* _About this task_: When the line with "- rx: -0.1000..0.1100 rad" appears below, start repeating lines exactly, and keep going through the line with "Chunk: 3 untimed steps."; add nothing outside that span.

* _Given information_:
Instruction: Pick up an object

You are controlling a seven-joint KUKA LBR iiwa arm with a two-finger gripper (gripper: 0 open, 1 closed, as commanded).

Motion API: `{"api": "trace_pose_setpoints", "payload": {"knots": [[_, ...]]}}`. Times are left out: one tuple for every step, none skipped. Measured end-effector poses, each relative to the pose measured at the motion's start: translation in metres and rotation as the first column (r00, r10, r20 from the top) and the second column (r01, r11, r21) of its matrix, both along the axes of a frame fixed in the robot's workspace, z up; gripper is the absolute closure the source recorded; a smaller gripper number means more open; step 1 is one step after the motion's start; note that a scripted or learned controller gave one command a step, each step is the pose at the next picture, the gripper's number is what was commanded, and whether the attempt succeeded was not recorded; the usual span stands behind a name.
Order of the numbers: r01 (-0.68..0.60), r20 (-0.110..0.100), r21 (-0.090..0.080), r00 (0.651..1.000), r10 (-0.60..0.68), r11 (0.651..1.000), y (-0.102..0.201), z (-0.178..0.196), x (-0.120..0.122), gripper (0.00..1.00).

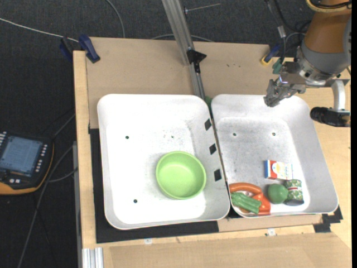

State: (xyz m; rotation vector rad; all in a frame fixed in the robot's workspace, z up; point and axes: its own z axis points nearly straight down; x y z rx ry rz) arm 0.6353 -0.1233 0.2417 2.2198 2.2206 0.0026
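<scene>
A: Largest items?
B: Tabletop (145,66); left bin (117,121), green bowl (180,175) at its 5 o'clock; right bin (251,116).

A: Smaller stock?
B: At the right bin's 6 o'clock: orange-and-green vegetable toy (248,199), green ball (275,193), white carton (278,170), small can (294,191), clustered close.

A: Pincer?
B: Pincer (274,96) over the right bin's 12 o'clock rim, nothing between its fingers; open or closed, cannot tell.
</scene>
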Motion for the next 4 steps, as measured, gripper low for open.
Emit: {"api": "trace_pose_setpoints", "payload": {"knots": [[-0.003,-0.002,0.001,1.000,0.003,1.000,0.045,0.008,-0.012,1.00],[-0.004,-0.002,0.001,1.000,0.004,1.000,0.094,0.012,-0.037,1.00],[-0.004,-0.002,0.001,1.000,0.004,1.000,0.140,0.013,-0.058,1.00],[-0.004,-0.004,0.001,1.000,0.004,1.000,0.191,-0.007,-0.075,1.00]]}}
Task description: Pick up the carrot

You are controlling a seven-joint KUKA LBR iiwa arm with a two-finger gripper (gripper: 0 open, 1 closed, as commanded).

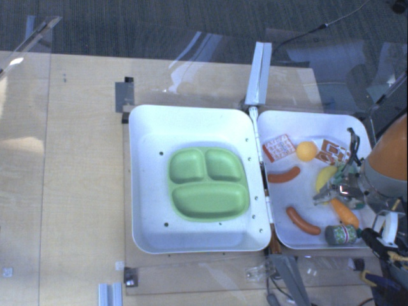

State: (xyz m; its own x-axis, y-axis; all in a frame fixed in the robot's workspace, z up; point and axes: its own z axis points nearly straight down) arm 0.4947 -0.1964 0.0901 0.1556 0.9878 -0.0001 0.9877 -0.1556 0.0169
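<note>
Nearest the camera, along the lower rim of the right bin (280, 240), lie 1 small green can (341, 234) on its side and 1 reddish sausage (303, 220). From there, largest to smallest: the left bin (146, 171) holds a green tray (208, 183) with 3 compartments; the right bin holds the clutter; the arm (389, 164) reaches in from the right with its orange band above the wrist.

The gripper (339, 192) sits low over the right half of that bin, but its tips merge with the objects beneath, so whether it is spread or closed cannot be told, and nothing can be said to be held.

The carrot (345, 213) lies just below the gripper, slanting down toward the can, its lower end close to it. A yellow banana (324, 178) lies just beside the gripper on its upper left. Farther off sit a second sausage (283, 174), an orange ball (306, 151) and 2 red-and-white packets (278, 146).

To do this step well, I judge the tool should centre over the carrot's middle, with the closing direction set across its narrow width rather than along its length. The banana and can crowd both ends, so a descent kept between them matters; otherwise a neighbour may be pinched or the carrot pushed aside. A slow, straight lift would suit its smooth, tapering shape.
</note>
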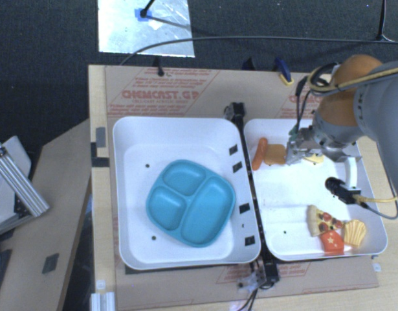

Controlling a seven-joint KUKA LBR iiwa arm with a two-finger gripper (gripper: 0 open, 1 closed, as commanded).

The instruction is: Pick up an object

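The two-finger gripper [301, 153] is hovering low over the far end of the right-hand white bin [276, 238], just right of a tan, bread-like toy piece [274, 153] and a slim orange sausage-shaped toy [257, 153] lying just left of it — its long axis running near-to-far. How wide the jaws are standing I cannot tell — the wrist is hiding them.

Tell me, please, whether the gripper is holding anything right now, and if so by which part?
It cannot be told. The gripper is low in the right bin beside a tan food piece and an orange sausage.
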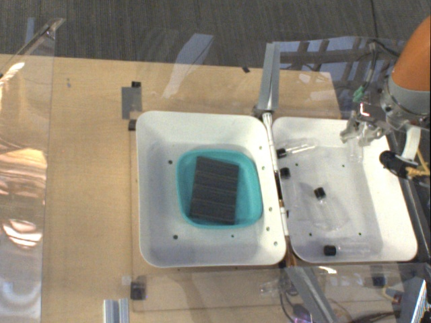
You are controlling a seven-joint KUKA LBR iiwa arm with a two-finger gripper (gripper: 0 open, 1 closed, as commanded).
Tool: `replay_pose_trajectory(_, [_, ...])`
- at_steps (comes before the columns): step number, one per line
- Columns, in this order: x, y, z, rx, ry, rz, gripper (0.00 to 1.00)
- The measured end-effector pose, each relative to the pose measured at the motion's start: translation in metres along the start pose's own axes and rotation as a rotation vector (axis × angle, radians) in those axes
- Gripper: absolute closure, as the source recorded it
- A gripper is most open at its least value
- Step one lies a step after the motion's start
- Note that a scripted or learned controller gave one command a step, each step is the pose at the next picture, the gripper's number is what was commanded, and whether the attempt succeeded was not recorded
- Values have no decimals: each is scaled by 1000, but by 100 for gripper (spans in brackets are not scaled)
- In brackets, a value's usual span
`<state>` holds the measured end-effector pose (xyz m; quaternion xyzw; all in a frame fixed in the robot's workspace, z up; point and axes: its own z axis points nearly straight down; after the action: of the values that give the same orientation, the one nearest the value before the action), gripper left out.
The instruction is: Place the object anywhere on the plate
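Two white bins: left bin [151, 200] at 9 o'clock, right bin [394, 237] at 3 o'clock, on a wooden bench [74, 180].

I see a dark ribbed block [215, 191] lying on the teal plate [250, 200] inside the left white bin [156, 200]. At the frame's upper right, the gripper [363, 132] hangs over the right bin [377, 214].
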<state>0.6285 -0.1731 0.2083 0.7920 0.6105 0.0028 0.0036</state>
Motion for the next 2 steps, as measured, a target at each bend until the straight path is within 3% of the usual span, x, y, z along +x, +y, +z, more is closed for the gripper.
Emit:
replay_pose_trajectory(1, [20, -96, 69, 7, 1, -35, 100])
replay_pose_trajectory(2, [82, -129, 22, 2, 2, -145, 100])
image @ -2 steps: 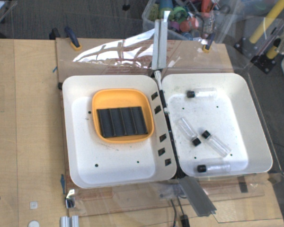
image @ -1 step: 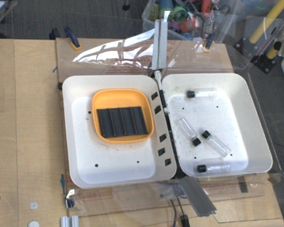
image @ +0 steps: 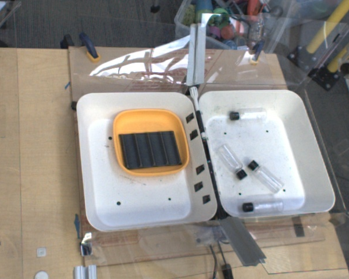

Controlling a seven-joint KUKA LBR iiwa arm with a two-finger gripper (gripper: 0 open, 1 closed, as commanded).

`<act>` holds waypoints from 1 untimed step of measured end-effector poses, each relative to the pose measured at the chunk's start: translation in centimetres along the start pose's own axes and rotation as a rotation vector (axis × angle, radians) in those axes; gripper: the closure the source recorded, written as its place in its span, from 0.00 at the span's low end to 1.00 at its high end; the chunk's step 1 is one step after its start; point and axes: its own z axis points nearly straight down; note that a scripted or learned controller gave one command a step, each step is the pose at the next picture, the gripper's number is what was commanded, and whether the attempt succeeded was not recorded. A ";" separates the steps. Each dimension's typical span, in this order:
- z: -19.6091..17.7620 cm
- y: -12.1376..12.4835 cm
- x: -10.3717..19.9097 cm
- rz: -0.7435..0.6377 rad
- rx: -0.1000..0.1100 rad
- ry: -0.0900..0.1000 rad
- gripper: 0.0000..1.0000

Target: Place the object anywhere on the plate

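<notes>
An orange plate (image: 123,122) with rounded corners lies in the left white bin (image: 104,211), toward its back. A black ribbed rectangular object (image: 150,149) lies flat on the plate, covering most of its middle and front. In the right white bin (image: 294,135) several clear vials with black caps lie scattered: one at the back (image: 248,115), two crossing near the middle (image: 230,158) (image: 265,176), and one by the front wall (image: 263,205).
A row of black clips (image: 198,156) runs along the seam between the bins. An upright metal post (image: 196,51) stands behind the seam. A clear tub of colourful toys (image: 244,7) sits behind the bench. Wooden table surface (image: 29,156) lies to the left.
</notes>
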 end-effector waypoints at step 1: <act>0.0 0.0 -0.3 -0.301 0.002 -0.003 1.00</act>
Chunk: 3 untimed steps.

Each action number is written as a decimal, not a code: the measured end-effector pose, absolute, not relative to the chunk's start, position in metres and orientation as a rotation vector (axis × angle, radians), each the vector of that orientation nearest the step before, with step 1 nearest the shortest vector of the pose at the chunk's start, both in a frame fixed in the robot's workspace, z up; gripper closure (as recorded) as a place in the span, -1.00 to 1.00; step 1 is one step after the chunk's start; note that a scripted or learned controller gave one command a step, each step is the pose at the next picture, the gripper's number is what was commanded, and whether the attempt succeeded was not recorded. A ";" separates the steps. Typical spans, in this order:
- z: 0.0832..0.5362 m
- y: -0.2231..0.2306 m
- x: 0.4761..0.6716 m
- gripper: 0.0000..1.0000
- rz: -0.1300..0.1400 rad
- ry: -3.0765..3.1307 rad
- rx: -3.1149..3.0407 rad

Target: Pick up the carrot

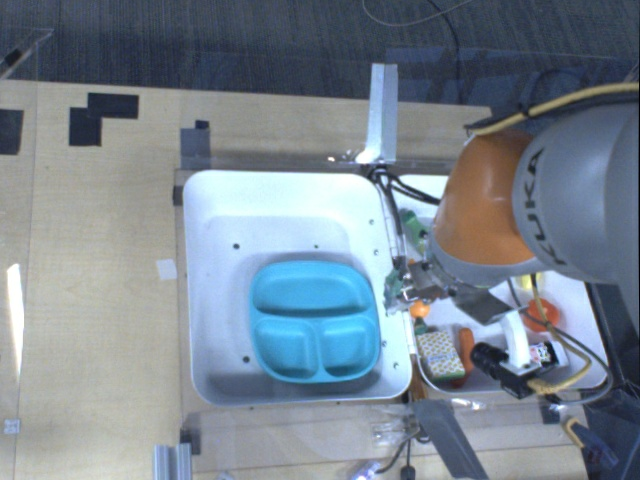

* _Problem solution_:
- rx: -0.1000..0.1100 rad
- ry: -0.0900..0.1000 rad
- gripper: 0.0000..1.0000

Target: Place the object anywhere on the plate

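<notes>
An orange plate (image: 123,122) with rounded corners lies in the left white bin (image: 104,211), toward its back. A black ribbed rectangular object (image: 150,149) lies flat on the plate, covering most of its middle and front. In the right white bin (image: 294,135) several clear vials with black caps lie scattered: one at the back (image: 248,115), two crossing near the middle (image: 230,158) (image: 265,176), and one by the front wall (image: 263,205).
A row of black clips (image: 198,156) runs along the seam between the bins. An upright metal post (image: 196,51) stands behind the seam. A clear tub of colourful toys (image: 244,7) sits behind the bench. Wooden table surface (image: 29,156) lies to the left.
</notes>
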 end-effector waypoints at step 1: <act>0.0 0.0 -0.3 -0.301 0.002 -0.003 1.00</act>
Chunk: 3 untimed steps.

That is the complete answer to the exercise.